Stored entries:
━━━━━━━━━━━━━━━━━━━━
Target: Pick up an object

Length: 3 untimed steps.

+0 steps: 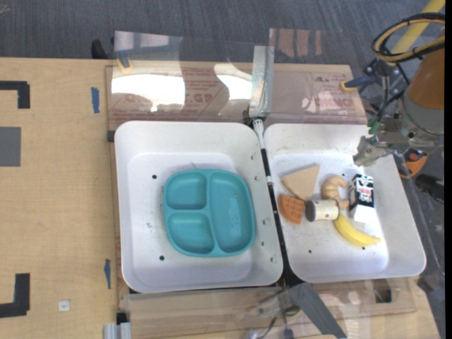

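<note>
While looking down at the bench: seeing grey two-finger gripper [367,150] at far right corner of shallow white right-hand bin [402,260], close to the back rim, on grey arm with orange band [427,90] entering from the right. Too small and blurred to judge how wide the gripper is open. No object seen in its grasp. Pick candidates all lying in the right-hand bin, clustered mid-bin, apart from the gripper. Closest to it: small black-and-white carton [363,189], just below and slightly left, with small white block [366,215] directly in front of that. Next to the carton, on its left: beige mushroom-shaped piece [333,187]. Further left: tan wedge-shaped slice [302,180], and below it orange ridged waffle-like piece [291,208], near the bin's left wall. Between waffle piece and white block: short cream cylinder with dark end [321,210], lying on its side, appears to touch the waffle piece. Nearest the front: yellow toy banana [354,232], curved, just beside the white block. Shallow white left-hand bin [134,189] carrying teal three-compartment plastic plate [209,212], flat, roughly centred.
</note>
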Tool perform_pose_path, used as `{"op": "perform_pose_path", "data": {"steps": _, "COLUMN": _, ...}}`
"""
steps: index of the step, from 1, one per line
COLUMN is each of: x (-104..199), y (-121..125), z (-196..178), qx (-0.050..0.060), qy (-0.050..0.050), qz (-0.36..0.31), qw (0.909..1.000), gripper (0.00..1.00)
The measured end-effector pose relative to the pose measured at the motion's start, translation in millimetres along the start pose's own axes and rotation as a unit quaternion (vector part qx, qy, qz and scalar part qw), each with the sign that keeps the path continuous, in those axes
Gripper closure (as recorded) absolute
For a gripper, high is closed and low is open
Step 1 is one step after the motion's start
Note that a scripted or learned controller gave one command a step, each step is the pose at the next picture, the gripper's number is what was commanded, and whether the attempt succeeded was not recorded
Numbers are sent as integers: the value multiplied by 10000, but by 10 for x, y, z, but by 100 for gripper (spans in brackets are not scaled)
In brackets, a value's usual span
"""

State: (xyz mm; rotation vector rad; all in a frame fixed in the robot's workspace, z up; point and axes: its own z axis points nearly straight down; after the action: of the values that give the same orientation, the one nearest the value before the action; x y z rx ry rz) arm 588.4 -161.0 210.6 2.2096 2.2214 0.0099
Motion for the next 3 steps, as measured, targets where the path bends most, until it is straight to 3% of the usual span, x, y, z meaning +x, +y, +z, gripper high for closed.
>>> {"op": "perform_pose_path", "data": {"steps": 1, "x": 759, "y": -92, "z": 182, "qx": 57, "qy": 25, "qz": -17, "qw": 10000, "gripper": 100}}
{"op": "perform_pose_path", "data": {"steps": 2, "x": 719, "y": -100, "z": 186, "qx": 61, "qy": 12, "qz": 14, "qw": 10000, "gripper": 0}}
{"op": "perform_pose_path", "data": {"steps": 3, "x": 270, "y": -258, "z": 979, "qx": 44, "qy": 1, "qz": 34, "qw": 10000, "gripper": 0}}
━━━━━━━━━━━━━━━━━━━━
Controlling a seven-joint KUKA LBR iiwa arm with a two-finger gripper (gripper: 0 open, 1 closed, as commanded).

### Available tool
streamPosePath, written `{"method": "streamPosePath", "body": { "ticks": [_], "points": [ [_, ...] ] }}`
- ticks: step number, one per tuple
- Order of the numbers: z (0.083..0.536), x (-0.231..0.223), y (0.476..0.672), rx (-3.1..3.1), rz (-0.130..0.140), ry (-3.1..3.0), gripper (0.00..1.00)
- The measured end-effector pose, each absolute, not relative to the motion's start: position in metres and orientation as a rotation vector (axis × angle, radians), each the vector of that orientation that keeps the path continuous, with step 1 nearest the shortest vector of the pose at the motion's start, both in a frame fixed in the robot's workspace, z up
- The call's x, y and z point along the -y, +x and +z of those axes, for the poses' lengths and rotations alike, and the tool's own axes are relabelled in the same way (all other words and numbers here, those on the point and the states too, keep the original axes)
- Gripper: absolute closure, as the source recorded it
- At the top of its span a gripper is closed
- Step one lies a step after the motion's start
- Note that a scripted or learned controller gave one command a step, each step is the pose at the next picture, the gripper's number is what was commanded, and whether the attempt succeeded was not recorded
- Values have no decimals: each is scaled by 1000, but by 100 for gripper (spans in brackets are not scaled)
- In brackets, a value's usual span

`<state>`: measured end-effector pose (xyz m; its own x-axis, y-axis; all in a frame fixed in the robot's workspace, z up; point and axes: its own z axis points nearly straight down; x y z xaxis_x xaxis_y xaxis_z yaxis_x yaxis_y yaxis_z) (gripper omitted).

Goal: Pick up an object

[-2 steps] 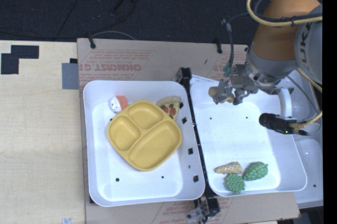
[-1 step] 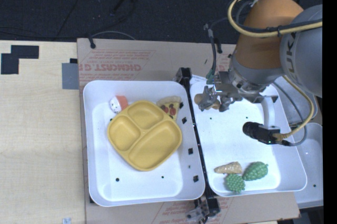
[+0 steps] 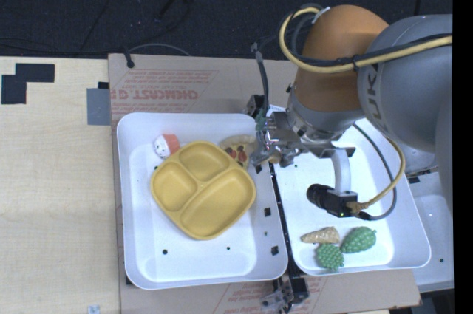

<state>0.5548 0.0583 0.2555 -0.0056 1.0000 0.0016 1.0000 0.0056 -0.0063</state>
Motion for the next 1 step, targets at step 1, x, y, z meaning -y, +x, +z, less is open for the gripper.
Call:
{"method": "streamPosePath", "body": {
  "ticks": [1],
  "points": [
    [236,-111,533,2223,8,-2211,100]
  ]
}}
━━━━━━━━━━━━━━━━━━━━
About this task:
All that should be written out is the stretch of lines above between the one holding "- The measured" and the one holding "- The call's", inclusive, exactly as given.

Response area:
- The measured end-effector pose, each absolute, not relative to the motion's start: position in metres and orientation as a rotation vector (axis × angle, radians), each the vector of that orientation that keeps the path continuous, with step 1 nearest the shortest vector of the pose at the motion's start, both in a frame fixed in the robot's workspace, z up
- The call's x, y and z point along the -y, +x and +z of those axes, for the poses' lengths and rotations alike, and the tool's own axes are relabelled in the same way (all other words and numbers here, those on the point and the states too, keep the original axes)

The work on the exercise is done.